FDA Approves First Drug for Neoadjuvant Breast Cancer Use

Nick Mulcahy


October 02, 2013

The US Food and Drug Administration (FDA) today approved pertuzumab (Perjeta, Genentech) to be used in combination with other agents before surgery in women with HER2-positive early-stage breast cancer.

Pertuzumab is the first medicine approved by the FDA for the neoadjuvant treatment of breast cancer. As such, it is a "landmark" approval, said David Steensma, MD, from Harvard Medical School in Boston, Massachusetts, last month, when he and other members of the FDA's Oncologic Drugs Advisory Committee reviewed and recommended the drug.

The targeted therapy was previously approved for use in 2012 in patients with metastatic HER2-positive breast cancer.

The FDA's endorsement of pertuzumab comes under the agency's accelerated approval program. Confirmatory evidence from additional clinical trials will be needed eventually for the approval to be permanent.

Pertuzumab is now specifically indicated for the neoadjuvant treatment of breast cancer, in combination with trastuzumab and docetaxel, for patients with HER2-positive, locally advanced, inflammatory, or early-stage breast cancer (>2 cm in diameter) that is high risk, as part of a complete early breast cancer regimen also containing fluorouracil, epirubicin, and cyclophosphamide or carboplatin. As part of this regimen, patients will receive trastuzumab after surgery to complete 1 year of treatment.

"We are seeing a significant shift in the treatment paradigm for early stage breast cancer," said Richard Pazdur, MD, director of the Office of Hematology and Oncology Products in the FDA's Center for Drug Evaluation and Research, in a press statement. "By making effective therapies available to high-risk patients in the earliest disease setting, we may delay or prevent cancer recurrences.''

Pertuzumab's accelerated approval for neoadjuvant treatment is based on a study designed to measure pathologic complete response (pCR), defined as the absence of invasive cancer in the breast and lymph nodes. In May 2012, the FDA issued a draft guidance on the use of the measure in this setting.

pCR is being used in lieu of the traditional measures of event-free or overall survival. The FDA has admitted that pCR has not been proven to predict either event-free or overall survival. However, an FDA official recently said that this high-risk early breast cancer population "justifies the risk" of considering pertuzumab on the basis of its pCR.

The main study supporting the new application is the Neoadjuvant Study of Pertuzumab and Herceptin in an Early Regimen Evaluation (NEOSPHERE), a randomized trial that compared a number of regimens with and without pertuzumab in women with HER2-positive breast cancer. In that trial, 39.3% of patients treated with pertuzumab, trastuzumab, and docetaxel (n = 107) had a pCR compared with 21.5% of patients treated with trastuzumab and docetaxel (n = 107).
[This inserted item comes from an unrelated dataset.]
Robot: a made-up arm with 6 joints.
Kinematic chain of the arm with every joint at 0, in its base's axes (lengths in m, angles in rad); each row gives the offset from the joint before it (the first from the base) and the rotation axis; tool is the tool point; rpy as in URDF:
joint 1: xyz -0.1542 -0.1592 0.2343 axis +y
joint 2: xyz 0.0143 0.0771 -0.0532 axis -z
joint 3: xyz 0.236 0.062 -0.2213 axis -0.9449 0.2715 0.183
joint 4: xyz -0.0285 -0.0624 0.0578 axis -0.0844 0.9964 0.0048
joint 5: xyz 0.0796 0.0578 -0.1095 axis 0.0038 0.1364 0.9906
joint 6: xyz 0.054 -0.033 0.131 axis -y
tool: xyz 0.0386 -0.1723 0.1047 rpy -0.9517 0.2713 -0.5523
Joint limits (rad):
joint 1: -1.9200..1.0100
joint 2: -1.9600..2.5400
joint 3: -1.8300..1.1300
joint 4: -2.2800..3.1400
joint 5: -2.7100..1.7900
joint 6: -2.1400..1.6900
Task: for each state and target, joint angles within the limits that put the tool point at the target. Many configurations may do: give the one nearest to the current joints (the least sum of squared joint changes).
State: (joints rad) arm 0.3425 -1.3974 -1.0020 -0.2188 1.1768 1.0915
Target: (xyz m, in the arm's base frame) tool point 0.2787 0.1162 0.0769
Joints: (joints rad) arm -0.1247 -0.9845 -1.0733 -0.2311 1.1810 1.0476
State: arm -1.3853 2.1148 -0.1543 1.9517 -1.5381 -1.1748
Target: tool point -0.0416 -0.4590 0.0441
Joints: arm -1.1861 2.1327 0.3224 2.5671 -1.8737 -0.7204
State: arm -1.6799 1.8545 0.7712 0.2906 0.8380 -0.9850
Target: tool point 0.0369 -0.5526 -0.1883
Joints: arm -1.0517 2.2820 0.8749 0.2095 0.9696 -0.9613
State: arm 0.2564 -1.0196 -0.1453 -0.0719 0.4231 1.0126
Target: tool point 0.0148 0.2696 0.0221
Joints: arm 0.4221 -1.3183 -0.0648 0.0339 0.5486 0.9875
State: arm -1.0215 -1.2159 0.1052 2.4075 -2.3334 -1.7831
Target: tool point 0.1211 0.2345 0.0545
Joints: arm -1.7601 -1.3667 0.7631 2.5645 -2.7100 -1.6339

The most common severe (grade 3 or higher) adverse events for pertuzumab plus trastuzumab and docetaxel were neutropenia (44.9%), febrile neutropenia (8.4%), leukopenia (4.7%), and diarrhea (5.6%).

Other significant adverse effects included decreased cardiac function, infusion-related reactions, hypersensitivity reactions, and anaphylaxis.

The confirmatory trial is known as Adjuvant Pertuzumab and Herceptin in Initial Therapy of Breast Cancer (APHINITY) and will provide further data on efficacy, safety, and long-term outcomes. Results are expected in 2016, according to the FDA.